What to produce:
Copy the entries exactly, through the "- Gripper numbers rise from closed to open" line.

Start of The records

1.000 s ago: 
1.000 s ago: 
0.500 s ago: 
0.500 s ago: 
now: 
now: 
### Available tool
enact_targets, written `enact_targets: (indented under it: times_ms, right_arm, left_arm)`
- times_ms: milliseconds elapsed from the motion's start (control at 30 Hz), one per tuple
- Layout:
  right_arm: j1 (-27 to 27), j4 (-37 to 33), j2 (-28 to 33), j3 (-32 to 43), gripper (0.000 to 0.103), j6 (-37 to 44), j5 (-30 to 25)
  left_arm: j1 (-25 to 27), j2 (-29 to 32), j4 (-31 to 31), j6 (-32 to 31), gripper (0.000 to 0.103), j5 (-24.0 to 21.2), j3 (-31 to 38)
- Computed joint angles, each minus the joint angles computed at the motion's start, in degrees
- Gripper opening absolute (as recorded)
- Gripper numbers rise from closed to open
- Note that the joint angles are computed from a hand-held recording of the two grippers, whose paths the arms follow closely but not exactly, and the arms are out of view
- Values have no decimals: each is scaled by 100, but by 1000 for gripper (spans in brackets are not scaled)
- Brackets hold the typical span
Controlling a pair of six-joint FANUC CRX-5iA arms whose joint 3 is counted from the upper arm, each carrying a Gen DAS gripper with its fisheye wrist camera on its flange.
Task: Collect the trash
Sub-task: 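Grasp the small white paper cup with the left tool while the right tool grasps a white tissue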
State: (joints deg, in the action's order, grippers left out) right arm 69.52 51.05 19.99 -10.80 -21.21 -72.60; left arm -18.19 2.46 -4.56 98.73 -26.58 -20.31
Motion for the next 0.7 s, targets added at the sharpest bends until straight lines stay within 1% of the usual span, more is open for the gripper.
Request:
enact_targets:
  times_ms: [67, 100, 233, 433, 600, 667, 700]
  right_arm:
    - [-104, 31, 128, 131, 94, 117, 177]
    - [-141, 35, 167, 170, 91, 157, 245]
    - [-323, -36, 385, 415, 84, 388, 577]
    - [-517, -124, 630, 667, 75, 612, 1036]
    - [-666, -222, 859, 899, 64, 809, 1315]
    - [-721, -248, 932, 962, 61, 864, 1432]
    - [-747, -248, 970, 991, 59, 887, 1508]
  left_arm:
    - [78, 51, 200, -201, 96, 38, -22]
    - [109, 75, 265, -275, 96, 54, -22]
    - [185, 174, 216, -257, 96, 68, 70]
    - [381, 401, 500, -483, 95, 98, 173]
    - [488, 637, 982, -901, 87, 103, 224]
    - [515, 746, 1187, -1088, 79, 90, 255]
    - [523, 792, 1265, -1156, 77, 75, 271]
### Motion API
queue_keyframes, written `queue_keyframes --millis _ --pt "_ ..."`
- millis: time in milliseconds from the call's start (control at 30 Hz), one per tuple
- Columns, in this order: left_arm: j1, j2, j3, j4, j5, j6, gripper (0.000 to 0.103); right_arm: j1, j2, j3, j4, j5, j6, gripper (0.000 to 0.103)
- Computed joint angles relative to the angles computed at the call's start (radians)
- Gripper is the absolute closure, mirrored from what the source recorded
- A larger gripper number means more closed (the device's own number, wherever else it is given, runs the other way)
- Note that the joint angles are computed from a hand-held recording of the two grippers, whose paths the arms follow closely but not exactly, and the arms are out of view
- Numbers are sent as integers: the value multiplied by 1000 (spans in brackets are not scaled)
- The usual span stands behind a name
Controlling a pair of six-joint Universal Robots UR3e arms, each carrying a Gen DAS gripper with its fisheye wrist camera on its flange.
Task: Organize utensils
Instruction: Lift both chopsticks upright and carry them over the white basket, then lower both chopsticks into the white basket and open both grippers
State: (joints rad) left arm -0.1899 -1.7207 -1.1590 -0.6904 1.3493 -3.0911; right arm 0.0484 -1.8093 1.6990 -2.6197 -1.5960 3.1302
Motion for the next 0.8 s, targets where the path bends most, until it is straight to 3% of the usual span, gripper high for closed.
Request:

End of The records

Written answer:
1.000 s ago: 
1.000 s ago: 
0.500 s ago: 
0.500 s ago: 
now: 
now: 
### Available tool
enact_targets, written `enact_targets: (indented under it: times_ms, right_arm, left_arm)`
- times_ms: milliseconds elapsed from the motion's start (control at 30 Hz), one per tuple
- Layout:
  right_arm: j1 (-27 to 27), j4 (-37 to 33), j2 (-28 to 33), j3 (-32 to 43), gripper (0.000 to 0.103), j6 (-37 to 44), j5 (-30 to 25)
  left_arm: j1 (-25 to 27), j2 (-29 to 32), j4 (-31 to 31), j6 (-32 to 31), gripper (0.000 to 0.103), j5 (-24.0 to 21.2), j3 (-31 to 38)
- Computed joint angles, each minus the joint angles computed at the motion's start, in degrees
- Gripper opening absolute (as recorded)
- Gripper numbers rise from closed to open

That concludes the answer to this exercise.